Task instructions >>
Only the pictures are to be dropped, and the rest of the data should be copied exactly.

Data below >>
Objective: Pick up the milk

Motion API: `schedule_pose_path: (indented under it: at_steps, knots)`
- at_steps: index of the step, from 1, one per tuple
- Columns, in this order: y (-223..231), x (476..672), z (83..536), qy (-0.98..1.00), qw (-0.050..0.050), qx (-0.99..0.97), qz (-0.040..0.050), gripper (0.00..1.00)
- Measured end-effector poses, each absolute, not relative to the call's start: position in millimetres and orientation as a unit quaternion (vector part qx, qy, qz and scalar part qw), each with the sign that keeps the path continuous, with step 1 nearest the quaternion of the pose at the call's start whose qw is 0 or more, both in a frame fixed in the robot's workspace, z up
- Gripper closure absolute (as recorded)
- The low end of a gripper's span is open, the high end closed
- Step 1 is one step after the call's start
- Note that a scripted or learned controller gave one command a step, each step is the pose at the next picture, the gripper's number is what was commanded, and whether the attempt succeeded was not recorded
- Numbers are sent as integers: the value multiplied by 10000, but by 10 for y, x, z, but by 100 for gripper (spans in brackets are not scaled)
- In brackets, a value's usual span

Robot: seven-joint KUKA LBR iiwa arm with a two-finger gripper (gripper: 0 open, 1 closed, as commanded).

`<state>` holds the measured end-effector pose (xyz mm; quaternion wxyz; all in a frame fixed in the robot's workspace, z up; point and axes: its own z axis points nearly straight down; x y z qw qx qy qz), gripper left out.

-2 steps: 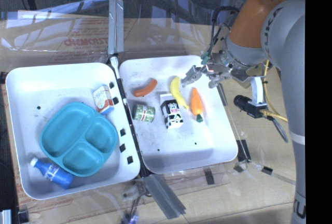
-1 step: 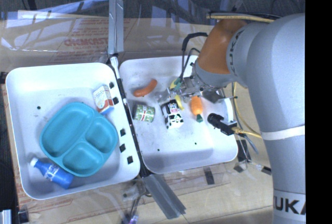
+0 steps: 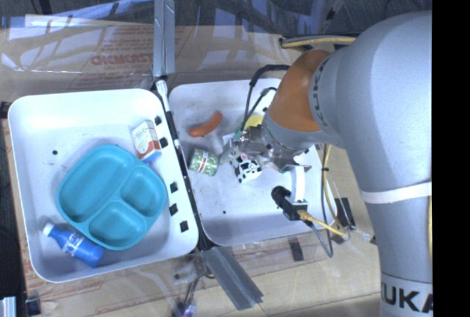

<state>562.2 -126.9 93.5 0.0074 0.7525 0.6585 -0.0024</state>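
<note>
The milk (image 3: 249,170) is a small white carton with black cow patches, lying in the right bin (image 3: 242,224) near its middle. My gripper (image 3: 245,151) comes down from the orange-banded wrist (image 3: 295,104) and sits right over the carton's upper side, touching or nearly touching it. The wrist and its cables hide the gripper's tip, so the view does not show any grasp on the carton.
A green can (image 3: 203,162) and a brown sausage (image 3: 205,125) lie just left of the milk. The left bin (image 3: 29,161) holds a blue divided plate (image 3: 111,195), a blue bottle (image 3: 74,243) and a small red-labelled carton (image 3: 145,138). A black hose fitting (image 3: 285,202) hangs to the milk's lower right.
</note>
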Motion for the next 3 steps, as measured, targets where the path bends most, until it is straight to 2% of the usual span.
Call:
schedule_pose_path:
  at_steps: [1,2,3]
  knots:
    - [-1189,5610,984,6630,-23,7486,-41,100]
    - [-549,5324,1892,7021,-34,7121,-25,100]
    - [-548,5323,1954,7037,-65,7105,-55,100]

Result of this task >>
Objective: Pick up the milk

Motion API: `schedule_pose_path: (indented under it: at_steps, knots)`
- at_steps: index of the step, from 1, one per tuple
- Columns, in this order: y (-223..231), x (476..672), z (83..536), qy (-0.98..1.00), qw (-0.050..0.050), qx (-0.99..0.97), qz (-0.040..0.050), gripper (0.00..1.00)
- Measured end-effector poses, each absolute, not relative to the call's start: position in millimetres and orientation as a unit quaternion (vector part qx, qy, qz and scalar part qw), each with the sign that keeps the path continuous, with step 1 nearest the quaternion of the pose at the call's start whose qw is 0 or more, both in a frame fixed in the robot's workspace, z up
- Gripper closure absolute (as recorded)
- The low end of a gripper's span is open, the high end closed
- Step 1 is one step after the call's start
- Note that a scripted or learned controller gave one command a step, each step is the pose at the next picture, the gripper's number is what was commanded, and whether the attempt succeeded was not recorded
- Numbers are sent as integers: the value multiplied by 10000, but by 10 for y, x, z, but by 100 for gripper (spans in brackets are not scaled)
- In brackets, a value's usual span

Robot: seven-joint KUKA LBR iiwa arm with a two-finger gripper (gripper: 0 open, 1 closed, as commanded).

`<state>` holds the measured end-effector pose (xyz mm; quaternion wxyz; all in a frame fixed in the robot's workspace, z up; point and axes: its own z axis points nearly straight down; x y z qw qx qy qz), gripper left out.

-2 steps: 
-1 step: 
+0 steps: 

<state>562.2 -126.9 93.5 0.0074 0.7525 0.6585 -0.0024</state>
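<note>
The milk (image 3: 249,170) is a small white carton with black cow patches, lying in the right bin (image 3: 242,224) near its middle. My gripper (image 3: 245,151) comes down from the orange-banded wrist (image 3: 295,104) and sits right over the carton's upper side, touching or nearly touching it. The wrist and its cables hide the gripper's tip, so the view does not show any grasp on the carton.
A green can (image 3: 203,162) and a brown sausage (image 3: 205,125) lie just left of the milk. The left bin (image 3: 29,161) holds a blue divided plate (image 3: 111,195), a blue bottle (image 3: 74,243) and a small red-labelled carton (image 3: 145,138). A black hose fitting (image 3: 285,202) hangs to the milk's lower right.
</note>
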Motion for the next 3 steps, as measured, targets where the path bends most, until it is straight to 2% of the usual span.
Call:
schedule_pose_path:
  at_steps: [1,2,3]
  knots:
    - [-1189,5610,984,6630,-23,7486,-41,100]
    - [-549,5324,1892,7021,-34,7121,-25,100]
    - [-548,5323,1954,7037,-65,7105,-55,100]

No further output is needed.